▸ **EXERCISE OBJECTIVE**: Repeat the data exactly, leaving out any image.

▸ **GIVEN DATA**:
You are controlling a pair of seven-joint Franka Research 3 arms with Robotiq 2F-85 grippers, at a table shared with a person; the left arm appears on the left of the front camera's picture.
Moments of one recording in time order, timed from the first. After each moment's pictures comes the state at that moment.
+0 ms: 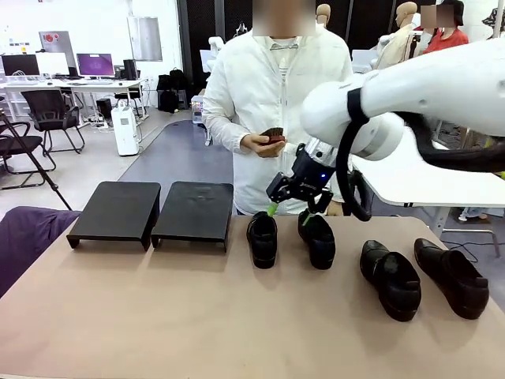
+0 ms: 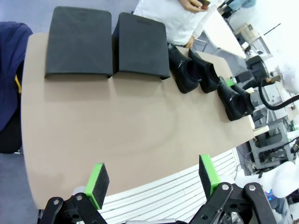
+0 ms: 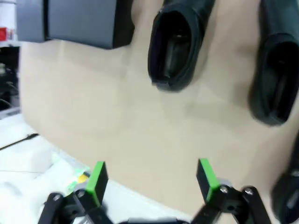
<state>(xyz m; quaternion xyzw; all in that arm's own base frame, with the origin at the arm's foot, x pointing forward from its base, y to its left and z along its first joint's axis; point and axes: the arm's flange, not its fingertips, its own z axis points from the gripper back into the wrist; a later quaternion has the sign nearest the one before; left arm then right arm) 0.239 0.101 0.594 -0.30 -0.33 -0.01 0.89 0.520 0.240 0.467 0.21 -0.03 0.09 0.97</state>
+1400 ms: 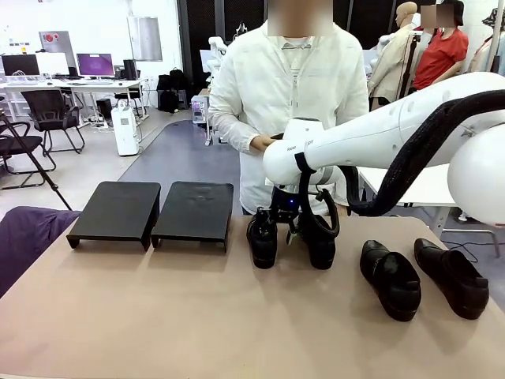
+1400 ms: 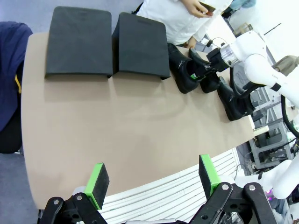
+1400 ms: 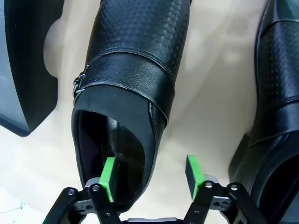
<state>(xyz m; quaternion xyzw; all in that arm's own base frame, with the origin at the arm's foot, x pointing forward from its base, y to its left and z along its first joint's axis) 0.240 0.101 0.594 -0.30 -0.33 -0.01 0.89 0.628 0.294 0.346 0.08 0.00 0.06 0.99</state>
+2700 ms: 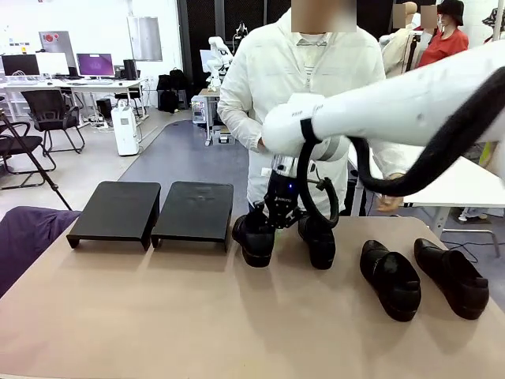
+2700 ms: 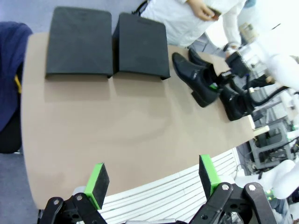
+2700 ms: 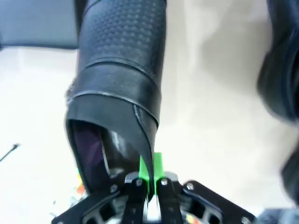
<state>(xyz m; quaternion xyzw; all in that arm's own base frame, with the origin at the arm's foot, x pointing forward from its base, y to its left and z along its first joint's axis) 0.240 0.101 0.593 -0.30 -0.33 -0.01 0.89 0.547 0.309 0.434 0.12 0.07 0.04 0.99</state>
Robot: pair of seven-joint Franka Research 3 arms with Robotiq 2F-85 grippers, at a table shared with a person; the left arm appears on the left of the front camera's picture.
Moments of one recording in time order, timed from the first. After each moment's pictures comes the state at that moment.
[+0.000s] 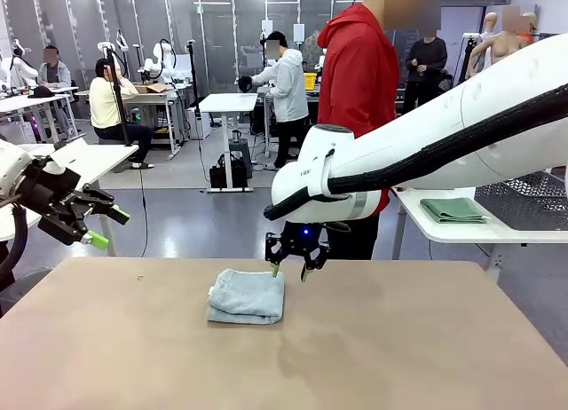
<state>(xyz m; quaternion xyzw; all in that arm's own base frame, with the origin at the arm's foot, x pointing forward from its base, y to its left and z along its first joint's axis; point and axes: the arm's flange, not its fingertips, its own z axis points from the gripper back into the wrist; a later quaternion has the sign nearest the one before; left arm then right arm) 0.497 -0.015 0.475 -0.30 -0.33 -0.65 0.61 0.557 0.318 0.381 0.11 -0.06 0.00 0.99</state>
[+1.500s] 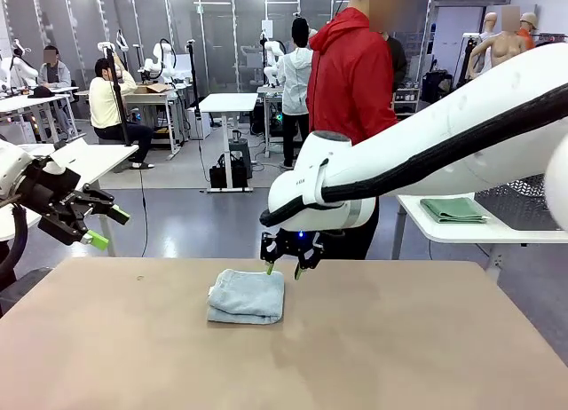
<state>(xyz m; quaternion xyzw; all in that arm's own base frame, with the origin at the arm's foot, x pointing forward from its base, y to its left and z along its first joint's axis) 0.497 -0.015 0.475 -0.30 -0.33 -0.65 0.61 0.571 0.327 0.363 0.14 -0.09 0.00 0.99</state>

▸ **SOLUTION BELOW**:
You are controlling a pair of seven-joint Franka Research 3 arms with Robotiq 2F-85 grippers, at a table shared with a person; the left arm appears on the left of the front camera's picture.
Moments of one recording in time order, timed from the first. After each moment's pictures comes the state at that moment.
+0 ms: 
+0 ms: 
+0 ms: 
<state>(xyz m; quaternion xyzw; all in that arm's own base frame, with the origin at the arm's foot, x pointing forward from its base, y to its left and z along its first joint's axis; point and axes: the arm's flange, not its fingertips, its own z axis points from the gripper back into the wrist; a later quaternion has the sign nearest the one before; left arm then right arm) 0.239 0.101 0.594 -0.30 -0.33 -0.01 0.89 0.520 0.240 0.467 0.21 -0.03 0.09 0.97</state>
+1400 ms: 
+1400 ms: 
+1400 ms: 
<state>(xyz m; quaternion xyzw; all in that arm's own base frame, with the origin at the arm's foot, x pointing forward from its base, y to its left and z along its first joint's axis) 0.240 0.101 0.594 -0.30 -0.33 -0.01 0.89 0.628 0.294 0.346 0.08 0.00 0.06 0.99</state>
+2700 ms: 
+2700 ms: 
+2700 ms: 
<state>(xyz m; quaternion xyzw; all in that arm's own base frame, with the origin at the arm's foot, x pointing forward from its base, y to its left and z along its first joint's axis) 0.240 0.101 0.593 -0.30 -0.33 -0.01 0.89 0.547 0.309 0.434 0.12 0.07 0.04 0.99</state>
Robot: pair of seven-joint Franka Research 3 arms with Robotiq 2F-85 grippers, at a table shared with a person; the left arm appears on the left of the front camera's picture.
Moments of one recording in time order, timed from the first. After each moment's pictures comes the state at that moment.
[+0.000s] 
<state>(xyz m; quaternion xyzw; all in that arm's own base frame, with the origin at the arm's foot, x pointing forward from its base, y to its left and z along its first joint's axis; point and axes: the arm's flange, not its fingertips, its own z axis points from the gripper back into the wrist; a later quaternion has the sign nearest the one before; left arm then right arm) 0.497 -0.015 0.475 -0.30 -0.33 -0.65 0.61 0.557 0.318 0.381 0.11 -0.06 0.00 0.99</state>
[+1.500s] 
<state>(xyz m; quaternion xyzw; all in that arm's own base frame, with the origin at the arm's foot, x pointing forward from its base, y to its left and z along its first joint's axis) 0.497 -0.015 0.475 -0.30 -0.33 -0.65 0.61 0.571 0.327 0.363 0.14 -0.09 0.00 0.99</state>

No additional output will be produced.